Your instructions:
Each entry must be written out again exactly as it stands.

━━━ Extracted records ━━━

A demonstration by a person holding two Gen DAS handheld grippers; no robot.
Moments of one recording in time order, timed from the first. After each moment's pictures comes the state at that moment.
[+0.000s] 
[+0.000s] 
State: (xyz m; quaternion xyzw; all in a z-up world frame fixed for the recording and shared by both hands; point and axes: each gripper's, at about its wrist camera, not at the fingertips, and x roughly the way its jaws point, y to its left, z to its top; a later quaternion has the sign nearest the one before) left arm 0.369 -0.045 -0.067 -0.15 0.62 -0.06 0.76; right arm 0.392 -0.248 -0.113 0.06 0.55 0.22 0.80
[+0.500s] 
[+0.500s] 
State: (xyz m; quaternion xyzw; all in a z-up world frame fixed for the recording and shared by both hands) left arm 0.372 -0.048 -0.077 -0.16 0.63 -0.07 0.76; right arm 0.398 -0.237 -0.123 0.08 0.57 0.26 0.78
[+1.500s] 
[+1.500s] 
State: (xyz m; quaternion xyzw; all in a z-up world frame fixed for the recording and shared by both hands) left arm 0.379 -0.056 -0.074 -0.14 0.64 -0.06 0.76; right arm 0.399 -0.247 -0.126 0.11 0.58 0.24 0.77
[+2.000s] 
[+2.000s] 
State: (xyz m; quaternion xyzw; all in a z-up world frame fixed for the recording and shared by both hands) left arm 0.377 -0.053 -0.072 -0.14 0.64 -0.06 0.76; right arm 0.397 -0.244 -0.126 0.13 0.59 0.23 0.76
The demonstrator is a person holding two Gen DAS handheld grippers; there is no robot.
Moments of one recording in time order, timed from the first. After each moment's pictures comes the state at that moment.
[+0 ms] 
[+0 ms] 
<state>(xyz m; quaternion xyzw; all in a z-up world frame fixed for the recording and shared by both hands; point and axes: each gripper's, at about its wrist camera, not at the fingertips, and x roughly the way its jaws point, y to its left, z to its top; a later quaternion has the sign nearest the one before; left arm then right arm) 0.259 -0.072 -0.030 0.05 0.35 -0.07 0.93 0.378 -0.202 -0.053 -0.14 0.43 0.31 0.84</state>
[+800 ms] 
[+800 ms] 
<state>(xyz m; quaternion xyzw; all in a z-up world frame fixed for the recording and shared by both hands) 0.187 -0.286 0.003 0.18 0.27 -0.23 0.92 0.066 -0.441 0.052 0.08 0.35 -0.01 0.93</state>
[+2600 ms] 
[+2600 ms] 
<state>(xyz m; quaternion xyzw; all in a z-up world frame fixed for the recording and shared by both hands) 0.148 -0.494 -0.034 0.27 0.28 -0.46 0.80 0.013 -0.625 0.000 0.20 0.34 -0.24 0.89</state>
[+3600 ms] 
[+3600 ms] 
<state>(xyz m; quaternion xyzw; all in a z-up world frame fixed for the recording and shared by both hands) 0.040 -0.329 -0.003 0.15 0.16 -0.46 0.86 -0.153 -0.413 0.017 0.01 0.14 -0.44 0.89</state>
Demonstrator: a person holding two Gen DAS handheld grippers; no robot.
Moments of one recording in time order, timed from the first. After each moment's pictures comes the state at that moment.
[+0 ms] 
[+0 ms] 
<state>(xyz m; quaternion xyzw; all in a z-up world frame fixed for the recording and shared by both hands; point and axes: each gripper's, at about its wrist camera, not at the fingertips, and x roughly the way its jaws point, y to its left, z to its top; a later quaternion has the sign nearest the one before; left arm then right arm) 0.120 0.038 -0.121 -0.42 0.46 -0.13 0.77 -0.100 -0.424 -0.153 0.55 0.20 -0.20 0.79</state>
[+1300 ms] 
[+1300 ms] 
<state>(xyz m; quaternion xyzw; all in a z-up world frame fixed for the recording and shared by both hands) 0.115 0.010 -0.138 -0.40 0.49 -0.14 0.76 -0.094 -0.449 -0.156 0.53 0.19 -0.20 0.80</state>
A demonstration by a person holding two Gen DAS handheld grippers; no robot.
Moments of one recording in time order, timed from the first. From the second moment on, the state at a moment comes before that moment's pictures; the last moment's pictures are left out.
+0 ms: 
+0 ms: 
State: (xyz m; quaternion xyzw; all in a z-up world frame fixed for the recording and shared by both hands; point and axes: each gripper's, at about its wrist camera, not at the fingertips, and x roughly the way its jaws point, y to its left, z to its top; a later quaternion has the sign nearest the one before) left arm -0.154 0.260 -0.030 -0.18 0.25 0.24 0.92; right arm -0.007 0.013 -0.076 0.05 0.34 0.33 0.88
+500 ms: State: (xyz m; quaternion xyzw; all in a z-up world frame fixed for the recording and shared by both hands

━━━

Solved problem:
A demonstration by a person holding two Gen DAS handheld grippers; no robot.
Moments of one recording in time order, timed from the first. After each moment's pictures comes the state at that moment.
[+0.000s] 
[+0.000s] 
State: (xyz m; quaternion xyzw; all in a z-up world frame fixed for the recording and shared by both hands; point and axes: each gripper's, at about its wrist camera, not at the fingertips, and x roughly the way its jaws point, y to its left, z to its top; a later quaternion has the sign nearest the one before) left arm 0.369 -0.045 -0.067 -0.15 0.62 -0.06 0.76; right arm 0.392 -0.248 -0.113 0.06 0.55 0.22 0.80
[+0.500s] 
[+0.500s] 
State: (xyz m; quaternion xyzw; all in a z-up world frame fixed for the recording and shared by both hands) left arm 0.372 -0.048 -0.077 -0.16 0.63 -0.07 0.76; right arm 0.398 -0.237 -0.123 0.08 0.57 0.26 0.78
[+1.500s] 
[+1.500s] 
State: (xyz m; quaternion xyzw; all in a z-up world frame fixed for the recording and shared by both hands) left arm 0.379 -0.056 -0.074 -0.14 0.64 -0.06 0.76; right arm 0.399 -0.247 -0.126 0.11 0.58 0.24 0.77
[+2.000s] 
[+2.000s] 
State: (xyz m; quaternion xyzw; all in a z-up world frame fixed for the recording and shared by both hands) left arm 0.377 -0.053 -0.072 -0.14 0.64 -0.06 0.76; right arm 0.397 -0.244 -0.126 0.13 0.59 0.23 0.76
The demonstrator is a person holding two Gen DAS handheld grippers; there is no robot.
Moments of one recording in time order, timed from the first. After each moment's pictures comes the state at that moment.
[+0 ms] 
[+0 ms] 
<state>(xyz m; quaternion xyzw; all in a z-up world frame fixed for the recording and shared by both hands; point and axes: each gripper's, at about its wrist camera, not at the fingertips, and x roughly the way its jaws point, y to its left, z to its top; a later quaternion has the sign nearest the one before; left arm then right arm) 0.259 -0.072 -0.030 0.05 0.35 -0.07 0.93 0.378 -0.202 -0.053 -0.14 0.43 0.31 0.84</state>
[+800 ms] 
[+800 ms] 
<state>(xyz m; quaternion xyzw; all in a z-up world frame fixed for the recording and shared by both hands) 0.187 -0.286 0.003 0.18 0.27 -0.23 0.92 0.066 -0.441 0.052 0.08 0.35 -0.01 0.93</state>
[+2600 ms] 
[+2600 ms] 
<state>(xyz m; quaternion xyzw; all in a z-up world frame fixed for the recording and shared by both hands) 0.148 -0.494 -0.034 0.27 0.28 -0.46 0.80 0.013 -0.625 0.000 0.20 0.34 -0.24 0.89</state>
[+3600 ms] 
[+3600 ms] 
<state>(xyz m; quaternion xyzw; all in a z-up world frame fixed for the recording and shared by both hands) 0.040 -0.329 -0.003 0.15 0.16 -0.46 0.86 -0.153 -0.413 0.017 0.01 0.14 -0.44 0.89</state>
Demonstrator: a person holding two Gen DAS handheld grippers; no robot.
Moments of one recording in time order, timed from the first. After each moment's pictures comes the state at that moment.
[+0 ms] 
[+0 ms] 
<state>(xyz m; quaternion xyzw; all in a z-up world frame fixed for the recording and shared by both hands; point and axes: each gripper's, at about its wrist camera, not at the fingertips, and x roughly the way its jaws point, y to its left, z to its top; a later quaternion has the sign nearest the one before; left arm then right arm) 0.120 0.038 -0.121 -0.42 0.46 -0.13 0.77 -0.100 -0.424 -0.153 0.55 0.20 -0.20 0.79</state>
[+1300 ms] 
[+1300 ms] 
<state>(xyz m; quaternion xyzw; all in a z-up world frame fixed for the recording and shared by both hands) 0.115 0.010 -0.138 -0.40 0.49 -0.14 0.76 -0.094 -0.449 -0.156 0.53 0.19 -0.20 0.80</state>
A demonstration by a person holding two Gen DAS handheld grippers; no robot.
Moments of one recording in time order, timed from the first. From the second moment on, the state at a moment comes before that moment's pictures; the last moment's pictures are left out.
+0 ms: 
+0 ms: 
State: (xyz m; quaternion xyzw; all in a z-up world frame fixed for the recording and shared by both hands; point and axes: each gripper's, at about its wrist camera, not at the fingertips, and x roughly the way its jaws point, y to its left, z to its top; a later quaternion has the sign nearest the one before) left arm -0.154 0.260 -0.030 -0.18 0.25 0.24 0.92; right arm -0.007 0.013 -0.076 0.05 0.34 0.33 0.88
+500 ms: State: (xyz m; quaternion xyzw; all in a z-up world frame fixed for the recording and shared by both hands

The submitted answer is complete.